*REQUIRED ACTION:*
Scan the entries below. List each line with "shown".

(Records from a collection)
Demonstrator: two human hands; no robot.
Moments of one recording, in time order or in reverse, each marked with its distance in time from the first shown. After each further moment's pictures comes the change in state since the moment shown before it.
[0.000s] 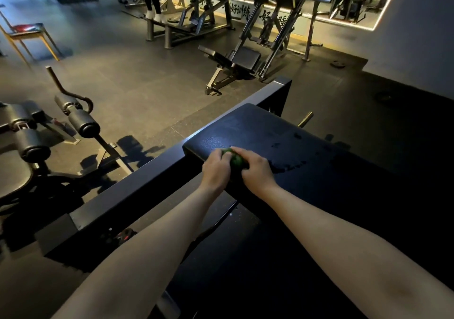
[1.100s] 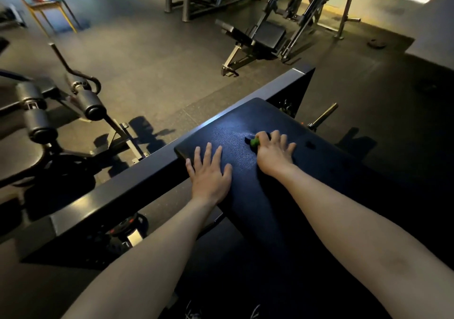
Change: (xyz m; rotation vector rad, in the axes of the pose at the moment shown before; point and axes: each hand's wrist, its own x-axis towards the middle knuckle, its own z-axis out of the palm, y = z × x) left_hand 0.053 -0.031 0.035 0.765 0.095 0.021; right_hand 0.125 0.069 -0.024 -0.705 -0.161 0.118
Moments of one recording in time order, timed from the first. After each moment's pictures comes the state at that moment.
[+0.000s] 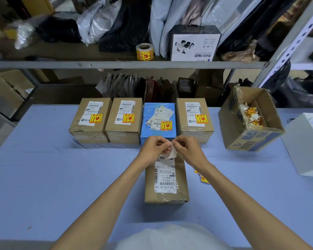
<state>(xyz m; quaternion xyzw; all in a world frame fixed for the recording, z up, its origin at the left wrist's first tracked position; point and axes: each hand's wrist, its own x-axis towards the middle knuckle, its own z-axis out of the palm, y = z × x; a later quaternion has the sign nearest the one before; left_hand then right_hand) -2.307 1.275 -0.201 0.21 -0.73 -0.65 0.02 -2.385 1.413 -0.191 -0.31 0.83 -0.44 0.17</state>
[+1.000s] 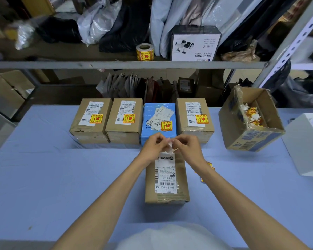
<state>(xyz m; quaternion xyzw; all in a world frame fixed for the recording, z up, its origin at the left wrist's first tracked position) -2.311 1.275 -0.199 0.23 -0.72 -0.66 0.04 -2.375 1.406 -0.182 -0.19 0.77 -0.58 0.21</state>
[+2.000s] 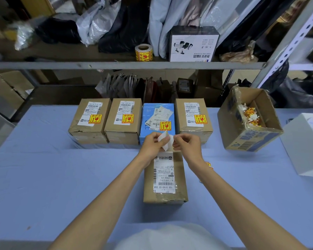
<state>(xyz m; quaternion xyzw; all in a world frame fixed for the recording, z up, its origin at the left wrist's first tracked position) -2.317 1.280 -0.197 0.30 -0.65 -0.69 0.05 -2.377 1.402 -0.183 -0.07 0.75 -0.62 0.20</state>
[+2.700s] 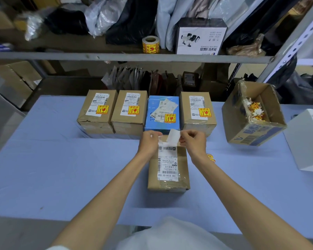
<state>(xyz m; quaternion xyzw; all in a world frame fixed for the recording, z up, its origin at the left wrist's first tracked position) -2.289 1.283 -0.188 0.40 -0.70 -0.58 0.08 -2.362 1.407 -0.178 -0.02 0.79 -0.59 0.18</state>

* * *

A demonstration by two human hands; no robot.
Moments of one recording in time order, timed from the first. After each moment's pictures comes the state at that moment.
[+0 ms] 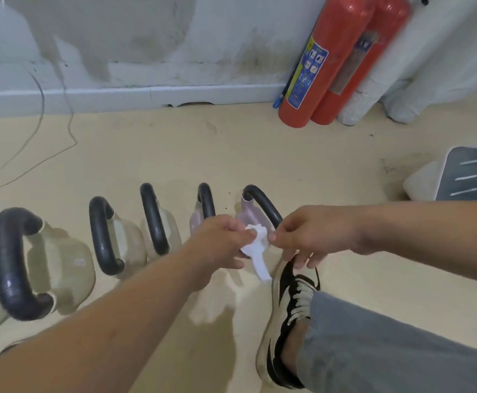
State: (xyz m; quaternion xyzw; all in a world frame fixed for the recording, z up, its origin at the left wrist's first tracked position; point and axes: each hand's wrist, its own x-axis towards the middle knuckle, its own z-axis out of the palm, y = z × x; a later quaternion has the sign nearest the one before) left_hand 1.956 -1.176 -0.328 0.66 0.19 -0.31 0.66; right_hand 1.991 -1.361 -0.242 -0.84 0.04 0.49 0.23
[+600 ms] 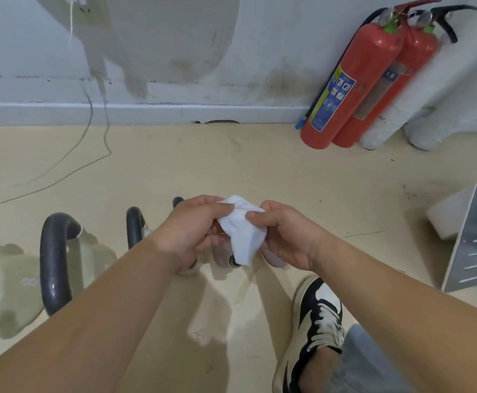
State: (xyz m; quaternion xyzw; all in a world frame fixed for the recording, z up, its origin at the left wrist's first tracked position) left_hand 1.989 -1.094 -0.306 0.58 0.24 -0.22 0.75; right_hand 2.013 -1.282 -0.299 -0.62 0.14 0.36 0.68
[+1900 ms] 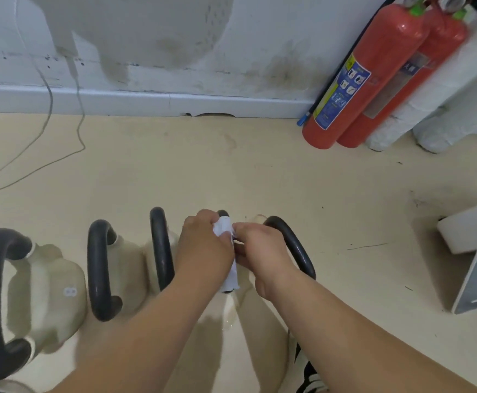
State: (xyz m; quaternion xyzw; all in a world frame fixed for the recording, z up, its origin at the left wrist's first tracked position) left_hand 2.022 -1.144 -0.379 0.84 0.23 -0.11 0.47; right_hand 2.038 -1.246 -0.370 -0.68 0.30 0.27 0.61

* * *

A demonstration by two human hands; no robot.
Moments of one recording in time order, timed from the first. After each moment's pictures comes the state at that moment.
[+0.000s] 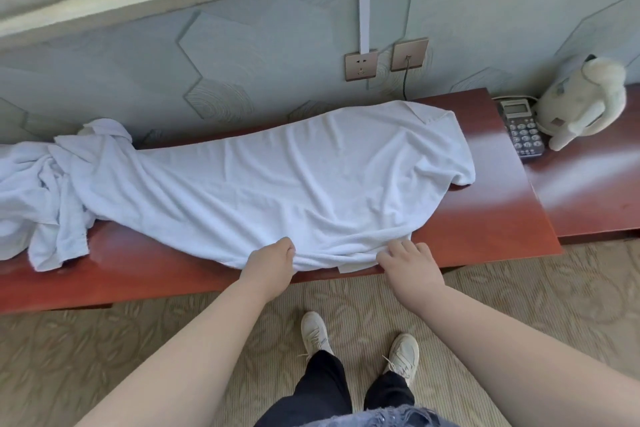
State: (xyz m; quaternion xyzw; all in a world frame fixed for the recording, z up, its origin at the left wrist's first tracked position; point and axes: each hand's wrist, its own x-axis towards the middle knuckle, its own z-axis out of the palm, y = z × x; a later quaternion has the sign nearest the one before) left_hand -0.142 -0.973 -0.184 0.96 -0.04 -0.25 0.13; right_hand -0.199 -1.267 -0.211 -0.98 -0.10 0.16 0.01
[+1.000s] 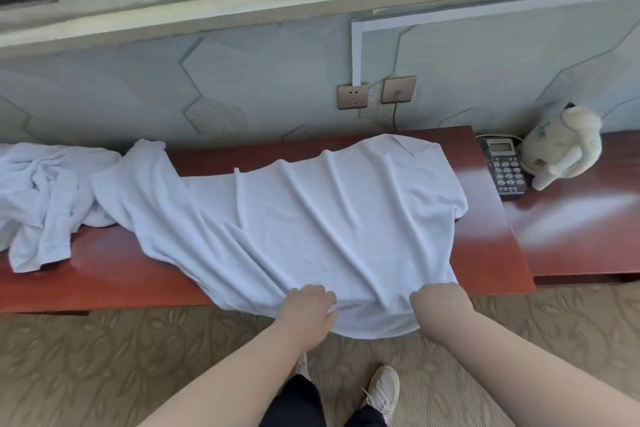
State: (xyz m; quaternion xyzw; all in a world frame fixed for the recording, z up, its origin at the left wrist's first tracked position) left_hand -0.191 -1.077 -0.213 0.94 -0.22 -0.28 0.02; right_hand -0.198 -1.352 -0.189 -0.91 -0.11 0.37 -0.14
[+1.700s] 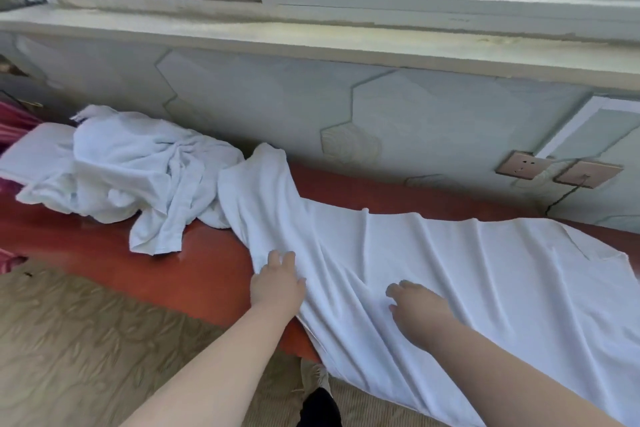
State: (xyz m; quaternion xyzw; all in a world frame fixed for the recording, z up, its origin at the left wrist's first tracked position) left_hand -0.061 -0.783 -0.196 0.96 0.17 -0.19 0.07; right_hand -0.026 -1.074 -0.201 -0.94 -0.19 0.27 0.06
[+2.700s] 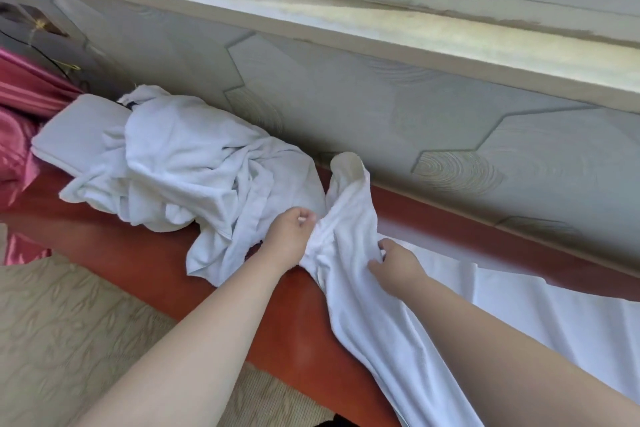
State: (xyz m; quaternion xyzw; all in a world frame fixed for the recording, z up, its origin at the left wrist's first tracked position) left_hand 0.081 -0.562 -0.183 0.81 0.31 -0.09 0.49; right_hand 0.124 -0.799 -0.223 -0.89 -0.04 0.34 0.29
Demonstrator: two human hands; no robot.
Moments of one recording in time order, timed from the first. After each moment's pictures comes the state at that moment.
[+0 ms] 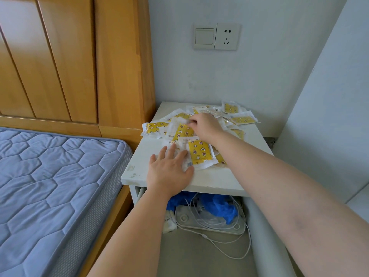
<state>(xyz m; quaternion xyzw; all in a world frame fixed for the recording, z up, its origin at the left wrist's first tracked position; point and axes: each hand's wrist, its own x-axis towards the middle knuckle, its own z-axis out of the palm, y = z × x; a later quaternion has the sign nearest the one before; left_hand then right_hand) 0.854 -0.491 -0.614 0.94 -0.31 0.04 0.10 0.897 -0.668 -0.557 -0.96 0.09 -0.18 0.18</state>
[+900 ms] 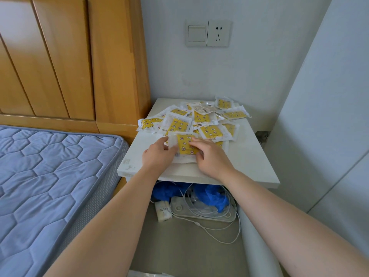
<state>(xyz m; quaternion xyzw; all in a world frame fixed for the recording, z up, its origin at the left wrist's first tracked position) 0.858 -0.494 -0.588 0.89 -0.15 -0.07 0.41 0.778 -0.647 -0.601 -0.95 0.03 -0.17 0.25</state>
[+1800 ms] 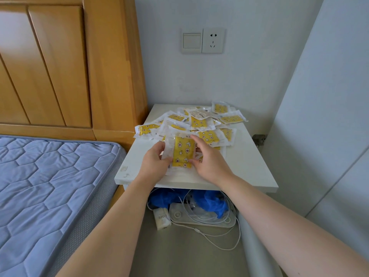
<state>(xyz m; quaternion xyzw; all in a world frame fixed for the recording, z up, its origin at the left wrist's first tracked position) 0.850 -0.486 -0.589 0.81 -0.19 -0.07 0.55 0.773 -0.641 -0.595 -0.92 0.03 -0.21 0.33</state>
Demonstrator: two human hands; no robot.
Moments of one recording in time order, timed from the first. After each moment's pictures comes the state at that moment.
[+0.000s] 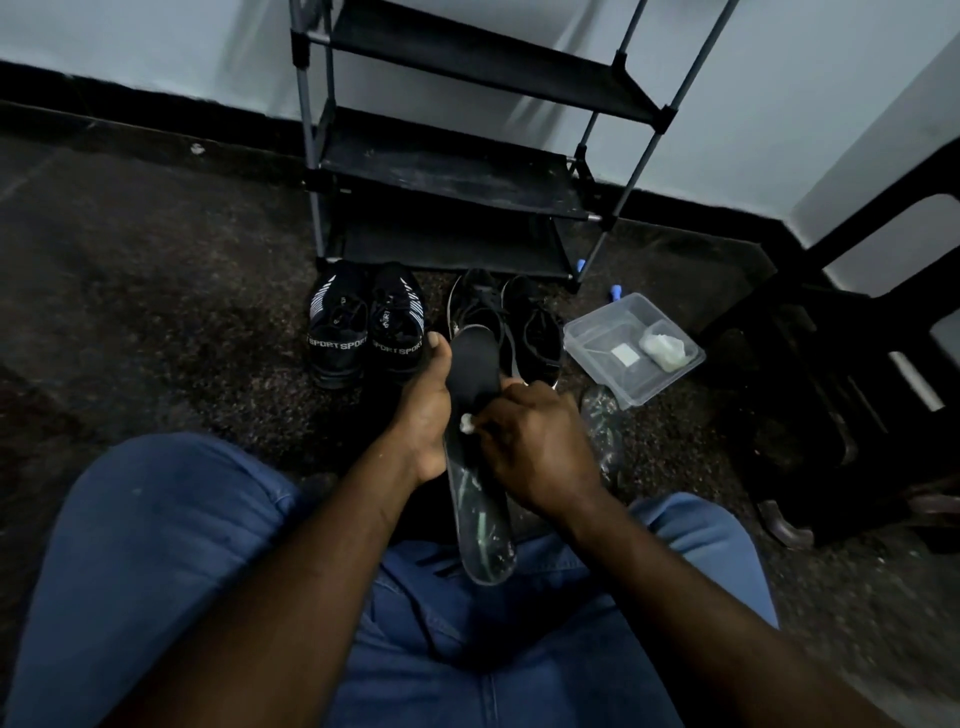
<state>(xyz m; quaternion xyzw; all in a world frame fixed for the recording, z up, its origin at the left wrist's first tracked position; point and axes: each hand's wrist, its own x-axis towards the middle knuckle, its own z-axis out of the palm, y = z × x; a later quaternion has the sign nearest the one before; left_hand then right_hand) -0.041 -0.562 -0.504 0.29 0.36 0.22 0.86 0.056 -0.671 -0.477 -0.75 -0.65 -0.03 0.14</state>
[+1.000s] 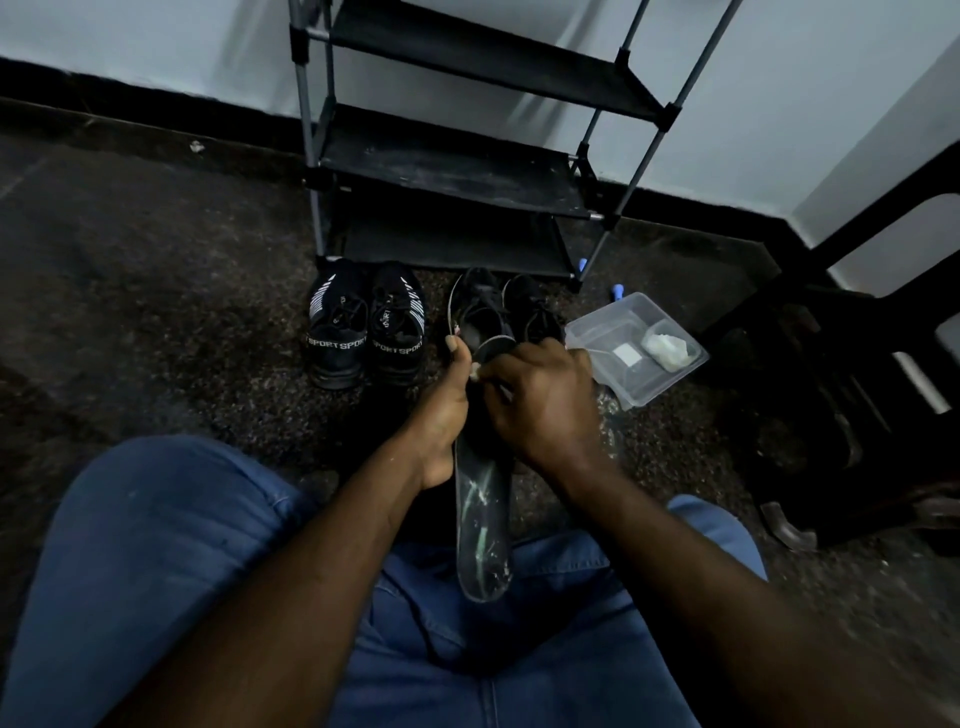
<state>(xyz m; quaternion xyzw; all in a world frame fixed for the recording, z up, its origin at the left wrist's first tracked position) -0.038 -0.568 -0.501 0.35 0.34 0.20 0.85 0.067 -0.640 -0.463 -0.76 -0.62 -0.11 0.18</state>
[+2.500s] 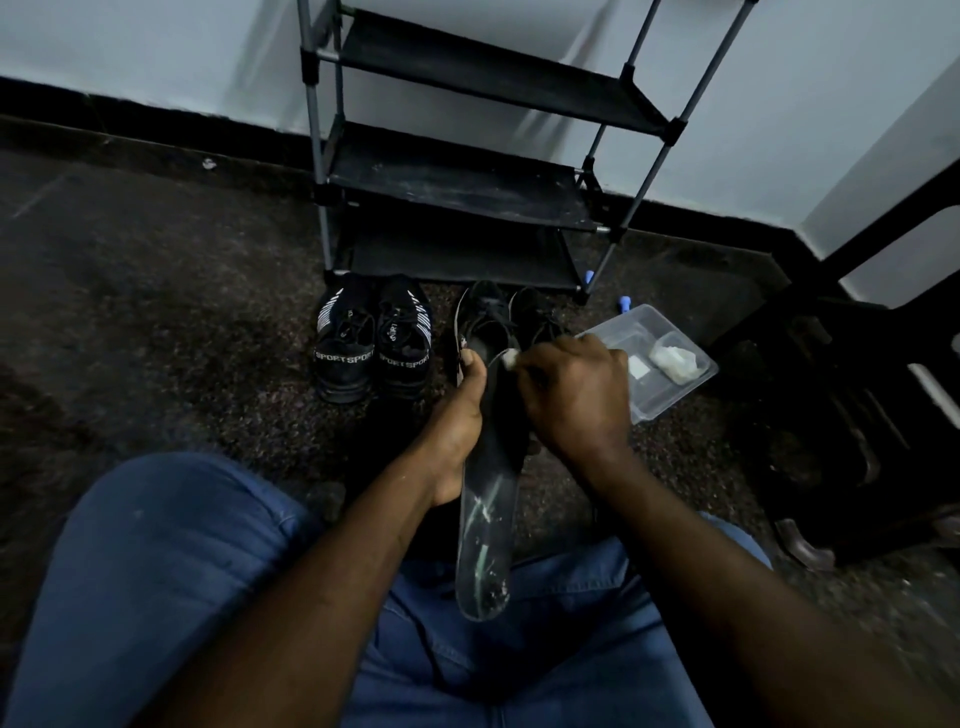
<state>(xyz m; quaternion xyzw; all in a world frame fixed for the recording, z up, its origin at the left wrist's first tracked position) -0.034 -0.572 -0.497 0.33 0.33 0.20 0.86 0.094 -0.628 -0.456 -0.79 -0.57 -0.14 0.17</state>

*REPLY TO THE TASK:*
Moments of one recording, in time order or in reverse, each marked with its distance in time from the first shown. After each further moment's pictures comes the change in state since the moment shown before it.
Change: (xyz m; rotation vector rad, in the axes of the pose at the moment shown before; point and axes: each hand's wrist, its own x-axis towards the middle knuckle, its own z-axis out of the palm, y = z × x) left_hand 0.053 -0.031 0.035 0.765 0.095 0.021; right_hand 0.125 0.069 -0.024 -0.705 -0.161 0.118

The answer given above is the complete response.